Structurer les dossiers, éviter la fatigue des producteurs
Du point de vue des diffuseurs, Houda El Amri explique la genèse de ce programme : Canal reçoit « beaucoup de dossiers de production » qui sont « handicapants » parce qu’il leur manque des éléments essentiels. Malgré les listes précises envoyées aux candidats, « parfois, l’histoire est magnifique » mais « le dossier ne suit pas », et l’absence d’un producteur solide capable de monter un plan de financement rend le projet difficilement finançable.
La formation vise donc à sensibiliser aux budgets, plans de financement, articulation des fonds et responsabilités du producteur. Houda rappelle qu’un film peut coûter « entre 300 000 et 700 000, et même 1 million » d’euros, et que Canal ne peut pas porter seul de tels budgets : « souvent, on leur demande d’aller chercher d’autres partenaires pour porter le film ». L’enjeu est aussi d’éviter que des producteurs autodidactes « se fatiguent » et « perdent espoir » en se lançant « tout seuls » dans des aventures financières qu’ils ne maîtrisent pas.
Réseaux internationaux et partage d’expérience
Pour Enrico Chiesa, cette formation n’a de sens que si elle s’inscrit dans des réseaux plus larges. Il cite le réseau EAVE, « qui réunit des producteurs du monde entier », ou encore des ateliers comme ceux de La Femis ou d’autres structures internationales, en soulignant que les compétences acquises sont « valables dans le monde entier ». L’objectif est que les producteurs formés puissent ensuite intégrer ces réseaux, travailler « d’un pays à l’autre, d’une zone à l’autre, d’une région à l’autre ».
Eugénie Michel‑Villette, qui a assuré une intervention de 16 heures dans le cadre du « Parcours panafricain de production », insiste sur la dimension de réciprocité de ces formations. Les questions des participants sont « extrêmement stimulantes », permettent aux intervenants de « se perfectionner » et de continuer à interroger leurs propres pratiques, tandis que le dispositif, avec « 20 participants » et « 80 personnes en ligne » en masterclass, permet de toucher un large public de professionnels.
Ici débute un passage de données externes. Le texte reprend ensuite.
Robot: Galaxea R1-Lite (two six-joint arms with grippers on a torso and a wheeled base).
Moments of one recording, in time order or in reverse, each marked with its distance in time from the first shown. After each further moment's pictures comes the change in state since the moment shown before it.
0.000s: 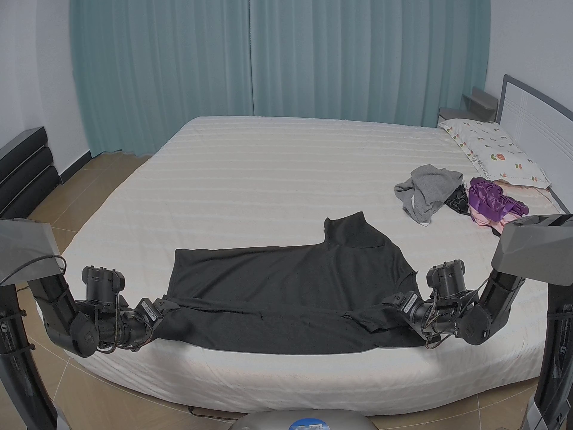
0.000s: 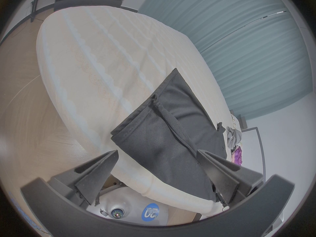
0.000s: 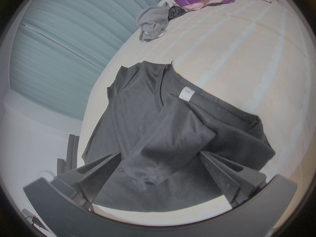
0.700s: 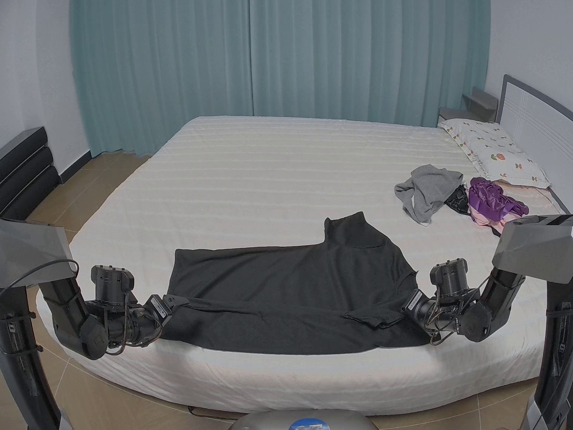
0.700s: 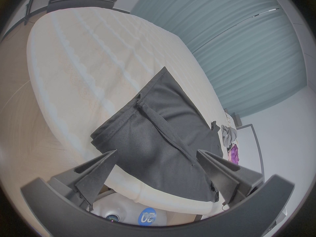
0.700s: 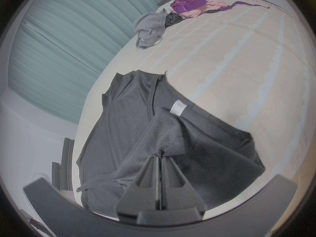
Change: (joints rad) left arm -0.045 0.048 -0.020 -0.097 0.010 -0.007; right arm -0.035 0.023 -0.022 0.001 -0.050 -0.034
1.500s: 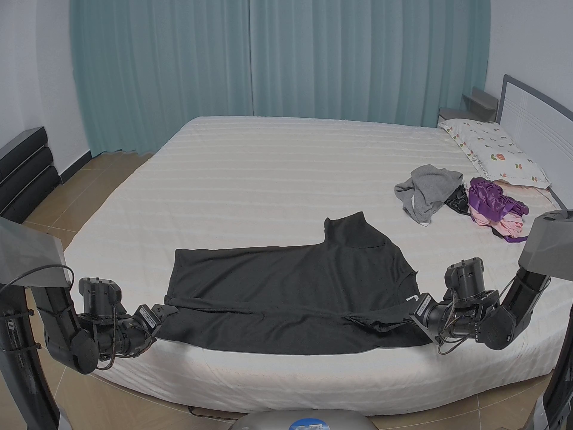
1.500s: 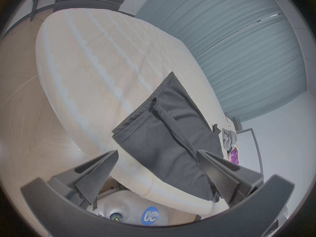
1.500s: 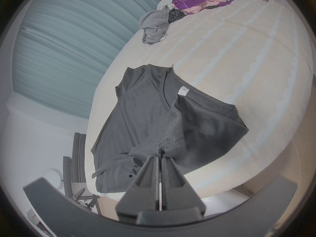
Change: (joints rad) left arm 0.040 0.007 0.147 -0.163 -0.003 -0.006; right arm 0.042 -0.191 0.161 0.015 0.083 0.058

Coproduction et confiance, fonds fermés et fonds émergents
En fin de séance, la parole est donnée au public, qui interroge les panélistes sur la fermeture de nombreux fonds européens et la dépendance accrue que cela crée envers les coproducteurs du Nord. Houda El Amri renvoie la question à la responsabilité des États africains : tant qu’il n’y aura pas de « fonds souverains africains », cette dépendance perdurera, et il faudra continuer à « migrer » pour aller chercher des financements ailleurs.
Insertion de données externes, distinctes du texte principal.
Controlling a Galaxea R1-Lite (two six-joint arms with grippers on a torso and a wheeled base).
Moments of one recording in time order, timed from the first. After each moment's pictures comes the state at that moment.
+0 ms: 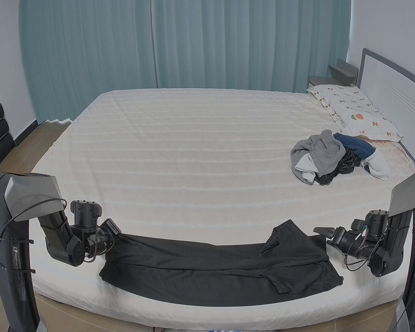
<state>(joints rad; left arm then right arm) -0.06 2.37 -0.68 -1.01 0.05 -0.80 -0.08 2.42 -0.36 -1.55 0.46 0.63</state>
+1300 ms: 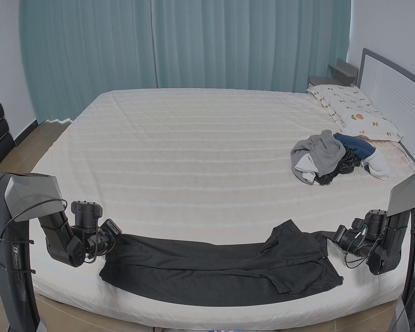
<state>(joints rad) -0.07 2.37 -0.67 -1.01 0.04 -0.85 -0.11 2.47 -0.41 -1.55 0.45 0.63</state>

Enrico Chiesa apporte une note d’espoir en rappelant que, si des fonds ferment en Europe, d’autres s’ouvrent ou se renforcent en Afrique : fonds marocain, tunisien, burkinabè, sénégalais, ivoirien, mais aussi rwandais, béninois, ghanéen, togolais ou guinéen en cours de structuration. Il souligne que la création de ces fonds est « très rarement l’initiative d’un État », mais le résultat d’un « lobbying intensif des producteurs et des réalisateurs », comme au Maroc ou au Sénégal, et offre l’appui de l’OIF pour fournir une assistance technique (juristes, fiscalistes) aux pays qui souhaitent mettre en place de tels dispositifs.
Une coproduction qui dépasse le financement
Maklor Babutulua conclut en rappelant que cette discussion montre que « la coproduction dépasse largement la question du financement ». Elle touche à « l’identité des récits », à la circulation des œuvres, à l’équilibre des collaborations et à la manière dont le cinéma africain est en train « de construire son avenir ». Entre labs, nouveaux fonds, initiatives de formation et expériences de coproduction Sud‑Sud, la table‑ronde dessine un paysage en pleine mutation, où la structuration des producteurs, la circulation des films et la consolidation des publics apparaissent comme les enjeux centraux des années à venir.